The master-at-arms produced a single, folded sheet of parchment. "This message is directed by my lord to his steward—"

"Ha, he does not even address the message to you," the wardrober interrupted.

"Enough." The steel in Sir Gilliam's voice instantly silenced the man.

"However," the soldier then continued, "he suggests that the first portion of the letter, which deals with your requests to him be read in the presence of Hugo Wardrober so no misunderstandings might be had. The second portion is a private message to Sir Gilliam." He handed the sealed parchment to Gilliam, then retreated to stand behind the young man's chair, his expression closed as always.

"Here, you read it." Graistan's illiterate steward handed the missive to her. She had yet to understand why her husband would give a job that demanded education to a man that could neither read nor write. The young knight would be far better employed as the castellan of some small keep.

She took it, smoothed open the parchment, and read: " 'To my brother and steward, Gilliam FitzHenry, greetings:' " The large, clear script was easy to follow even though it curved downward along the page. Had he written it or was this a clerk's doing? " 'It is my hope that this message finds you in good health as yours found me. It has come to my attention that my lady has spoken in my name to local merchants in order to purchase supplies for our keep. I am loath to believe as some would have me that you allowed her such excess without need. If you deem these purchases to be sensible, then she is to be indulged.

" 'If my lady wife desires to review the accounts, so be it. To that end, I command my master of the wardrobe to give his lady free access to the accounts.' "

Hugo gasped. "Nay, you have read that to your own advantage." He grabbed the parchment from her fingers and scanned the words. "Nay, my lord, you cannot!" he cried out in protest, as if his lord sat in the room rather than far away to the north of them. Then, realizing the futility of what he did, he shoved the letter back at his lady. "Never," he spat out, fair stuttering over the word, "have either Lord Henry or Lord Rannulf questioned my work. Now, you, a mere woman—"

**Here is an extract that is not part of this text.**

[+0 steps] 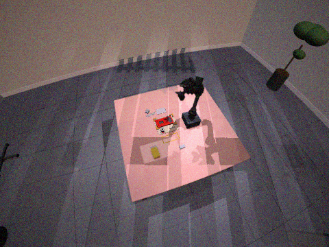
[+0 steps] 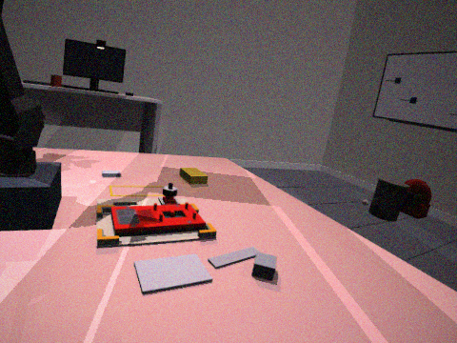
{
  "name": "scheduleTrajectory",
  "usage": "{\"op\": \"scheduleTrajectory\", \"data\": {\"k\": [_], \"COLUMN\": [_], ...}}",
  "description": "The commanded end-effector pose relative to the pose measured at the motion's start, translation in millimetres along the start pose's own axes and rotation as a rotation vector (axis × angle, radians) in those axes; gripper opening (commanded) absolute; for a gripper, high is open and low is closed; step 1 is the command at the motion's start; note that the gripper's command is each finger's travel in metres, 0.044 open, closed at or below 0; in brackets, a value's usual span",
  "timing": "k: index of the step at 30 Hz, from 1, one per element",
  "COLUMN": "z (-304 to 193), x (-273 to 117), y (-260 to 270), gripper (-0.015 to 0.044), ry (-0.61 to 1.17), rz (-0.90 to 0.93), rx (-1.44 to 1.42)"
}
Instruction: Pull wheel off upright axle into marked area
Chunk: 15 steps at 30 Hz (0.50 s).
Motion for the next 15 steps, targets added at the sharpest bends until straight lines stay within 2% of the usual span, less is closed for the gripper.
{"op": "scheduleTrajectory", "data": {"k": [1,15], "z": [-22.3,-43.9], "x": [25.4,70.0], "y": [-44.7,-186.1], "gripper": [0.03,0.03], "ry": [0.05,0.173], "rz": [-0.129,-0.56], "rx": [-0.095,-0.258]}}
Point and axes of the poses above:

"Nonetheless, Hugo"—Gilliam's growl interrupted him—"you have heard my brother's command."

Still sputtering in indignation, he glared at them all. "I do this because he commands me to, and I will do it only under certain conditions. Only in my presence may you enter the treasury so I can see you do not mutilate my many years of work. I'll have no ink stains or ragged corners torn away by your clumsiness. Nor will you be allowed to alter any figure or make any notations. The only hand that writes within those books is mine." He turned on his heel and stormed out of the room, muttering the world must surely be coming to an end when a husband let his wife into his accounts.

The young knight laughed at his receding back, the sound short and surprised. "I never knew the man had so much passion. Is there more to the letter?"

"Aye." She opened it further and continued reading. " 'The siege here proceeds as we had expected. Nottingham is as strong a keep as any in England. Machines have come from Leicester and Windsor

and men from every reach in realm. Despite this, we still sit and wait, unable to crack the nut and rid it of its poisoned meat.

" 'Our king, may God preserve him, has returned to our shores. It is hoped that he will soon be at Nottingham to bring this action to its rightful end. Both Marlborough and Lancaster have fallen. It is said that the constable of St. Michael's Mount died of fright when he learned his monarch had arrived. Neither Tickhill nor Nottingham are so easily taken.